Friends, we need to sit and talk for a few minutes about the Republicans. I’m a little worried for them. I know it’s not like me to express empathy for the representatives and subscribers of a political ideology that has gutted this country economically and socially over the last several decades, but alas! I worry about our red brethren.

As we've watched their clown car of presidential hopefuls crash around the country the last several months, the tone of the mockery within my household has changed several times. I remember the early days, when Aileen and I had actual strategic debates of what would happen to the country if someone like Marco Rubio or Scott Walker (or, God forbid, even Jeb Bush) found himself with a finger on the button. I felt simultaneous terror and relief at the mere suggestion that whoever was chosen to represent the GOP would undoubtedly select our own Gov. Susana Martinez as their running mate, simultaneously saving our state and dooming the nation. I'm not so worried about that any more.

It wasn't immediately obvious what Donald Trump would do to this campaign. I don't think anyone dared dream it would be this awesome. "It's the guy from The Apprentice," we said. "He's just fishing for a Fox News job. He'll be gone in a week." How wrong we were.

I remember a year ago, having conversations with Chris—as it became obvious that the GOP was happy to overtly define itself with bigotry, sexism and fear-mongering—about how funny it would be to watch the whole party implode, as the "reasonable" (read, "rich") Republicans abandoned ship. "That'll never happen. They've got too much of an established party core. Sure they have a few fringe lunatics, but Boehner and McConnell and them would never let something like that happen." We were both half-right.

You may not be aware of this, as the mainstream media is still following this clusterfuck like it's a legitimate political race (as best they can fake it), but the Internet knows. The Internet has been paying attention and calling the game more objectively than most. To briefly summarize, the Republican sideshow is no longer a political contest. It's halfway between a WWE wrestling match and a playground full of children teasing each other.

Jeb Bush, the once all-but-anointed candidate, has been saying things like the following: "I've got a lot of really cool things I could do other than sit around, being miserable, listening to people demonize me and me feeling compelled to demonize them. That is a joke. Elect Trump if you want that." That almost directly translates to, "Screw you guys, I'm going home." Meanwhile, as Trump continues to pants him and point and laugh along with half the nation, and the other "serious" candidates cower in fear, the very fabric of the Republican voting machine is coming to pieces.

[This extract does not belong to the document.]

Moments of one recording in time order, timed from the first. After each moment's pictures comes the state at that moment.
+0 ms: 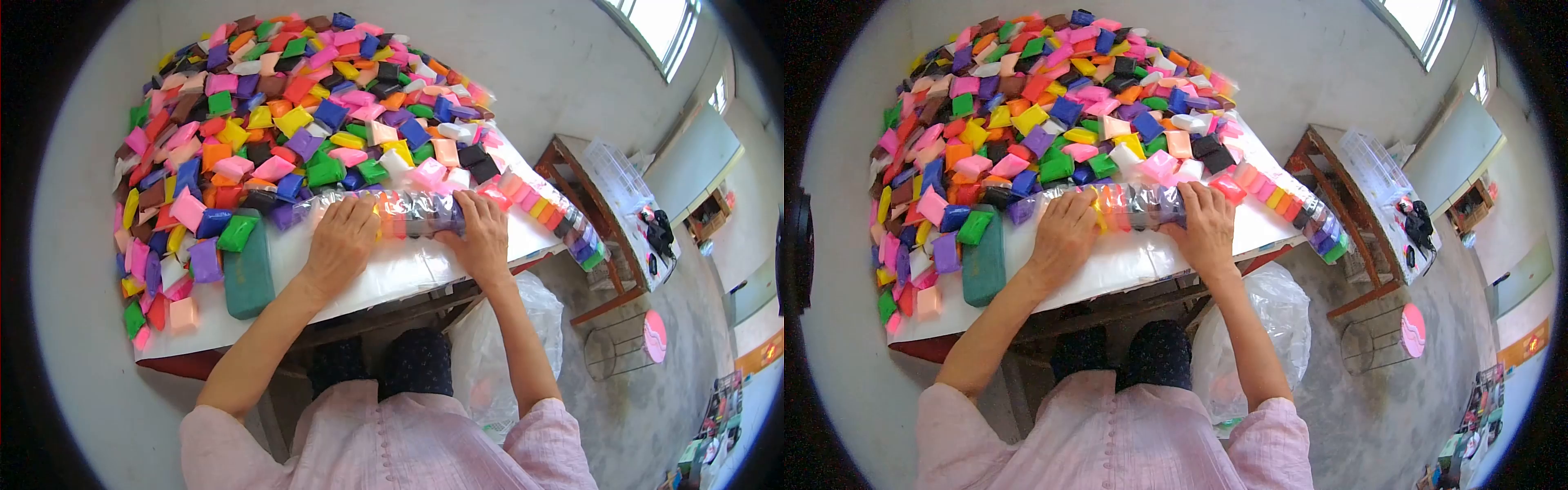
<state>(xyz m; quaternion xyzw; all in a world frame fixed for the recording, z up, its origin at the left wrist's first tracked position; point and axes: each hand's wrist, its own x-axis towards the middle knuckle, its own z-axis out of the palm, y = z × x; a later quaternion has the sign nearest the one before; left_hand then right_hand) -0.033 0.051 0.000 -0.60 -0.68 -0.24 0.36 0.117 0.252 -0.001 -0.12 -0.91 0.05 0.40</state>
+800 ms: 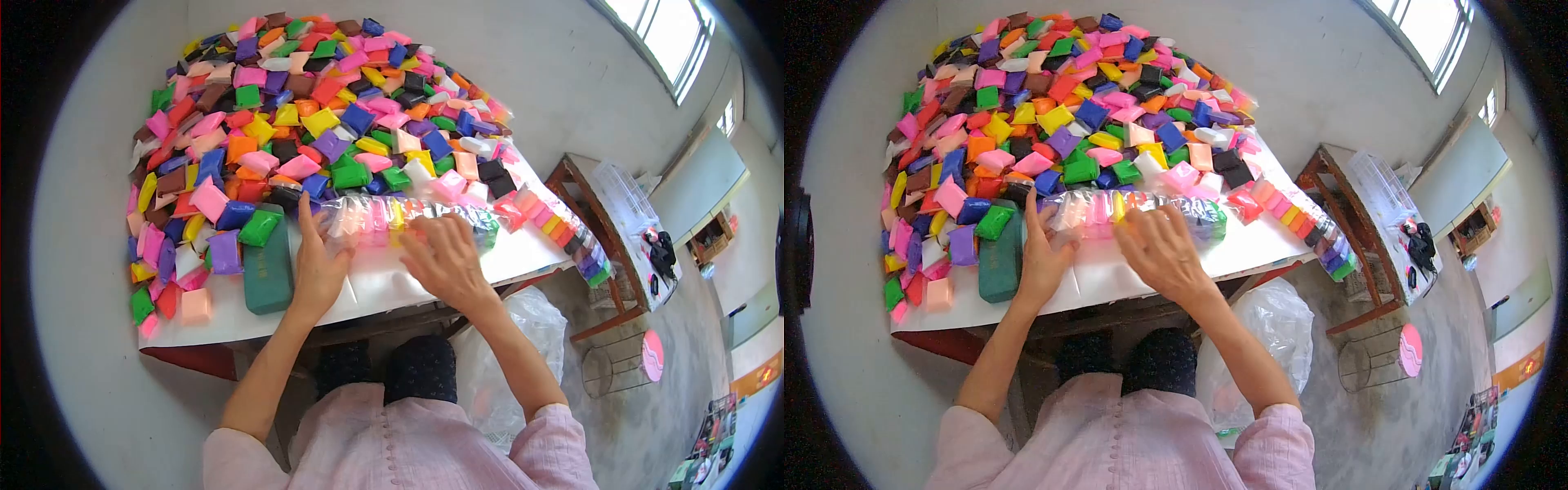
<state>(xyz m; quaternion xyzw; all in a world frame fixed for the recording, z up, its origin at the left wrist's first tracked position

The fringe factions of bigots, religious fundamentalists and blue-collar workers are splitting off to follow the candidates that best cater to their individual fears, leaving a naked, gleaming pillar of moneyed interest unprotected at the party's center.

I'm not worried about President Trump yet. But the way the Republican establishment is letting itself be trolled by this primary can lead to nothing less than the end of the party. Even if Chris is right, and Mitt Romney descends from the rafters at the election, like Stone Cold Steve Austin, to save the day right as Donald's going for the pin, the core of petrified simpletons that were instrumental in electing every conservative since Reagan will have been routed and run into the woods. This next election is going to be crazy and entertaining. But it won't be close. And it will be the last of its kind.